Today we can identify in representative parliamentary democracy this possibility of choosing “among the most capable” that Megabizo imagined.
Darius: Only monarchy saves us from personal hatreds and plots
Darius joins the conversation: “When the people are in command, it is inevitable that the value of rulers will decline, “. To him, however, even the oligarchy is not convincing: ” among the many men of merit who devote themselves to the interest of the state, strong personal hatreds are apt to arise; each one wanting to be the leader and make his own ideas triumph.”
On the other hand, Darius goes on to corroborate his own thesis of the one man in charge [stating that] on the other hand, in democracy ” not hatreds but strong friendships arise among the incompetent, and are to the detriment of the common interest: for those who harm the state act by conspiracies “.
It seems clear to me that everyone expresses Truths. What is the best form of government, in conclusion?
In conclusion, I believe that the question “what is the best form of government?ˮ is ill-posed, or at least incomplete.
I believe that it is the institutional “checks and counterbalancesˮ, if effective and functioning, that ensure a solution to the critical issues argued by Octanes, Megabizo and Darius with respect to different forms of government.
There is, in short, in my view, no absolute better form of government than another.
Thus, in my view, a debate on the best form of government cannot but include one on the “checks and counterbalancesˮ necessary for any form of government not to degenerate into tyranny or corruption.
Sources and Notes:
 Plutarch of Chaeronea, Greek writer and philosopher, 45 (or 50)-120 CE, ” De unius in republica dominatione ” (EN).

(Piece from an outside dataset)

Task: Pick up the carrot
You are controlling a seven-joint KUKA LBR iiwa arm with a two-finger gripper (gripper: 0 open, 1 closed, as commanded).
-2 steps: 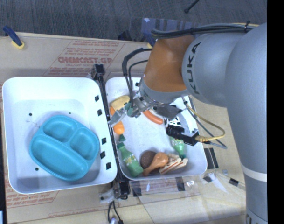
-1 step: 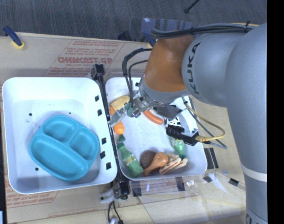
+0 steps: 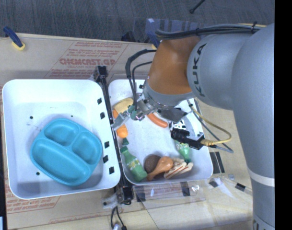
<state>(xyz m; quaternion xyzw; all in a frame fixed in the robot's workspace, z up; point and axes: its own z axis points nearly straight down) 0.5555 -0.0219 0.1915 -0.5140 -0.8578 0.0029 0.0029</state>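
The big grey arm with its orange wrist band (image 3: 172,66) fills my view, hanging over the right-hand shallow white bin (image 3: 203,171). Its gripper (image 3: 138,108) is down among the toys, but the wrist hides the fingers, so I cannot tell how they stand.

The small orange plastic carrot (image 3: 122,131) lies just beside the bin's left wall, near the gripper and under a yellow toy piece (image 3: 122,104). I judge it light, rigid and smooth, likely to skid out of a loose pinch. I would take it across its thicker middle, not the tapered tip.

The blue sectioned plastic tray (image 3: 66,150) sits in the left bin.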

“Now these three types of government were distributed among the nations that had the most powerful and the largest empire.
Thus the Persians enjoyed kingship, because their king had full absolute power in all things, without being held accountable to anyone.
The Spartans had a council composed of a small number of the best and most considerable people in the city, who managed all affairs.
The Athenians kept the popular government free and exempt from all other intermingling.”
 Herodotus of Halicarnassus, 440-429 B.C., “Histories” (Book III, 80:83).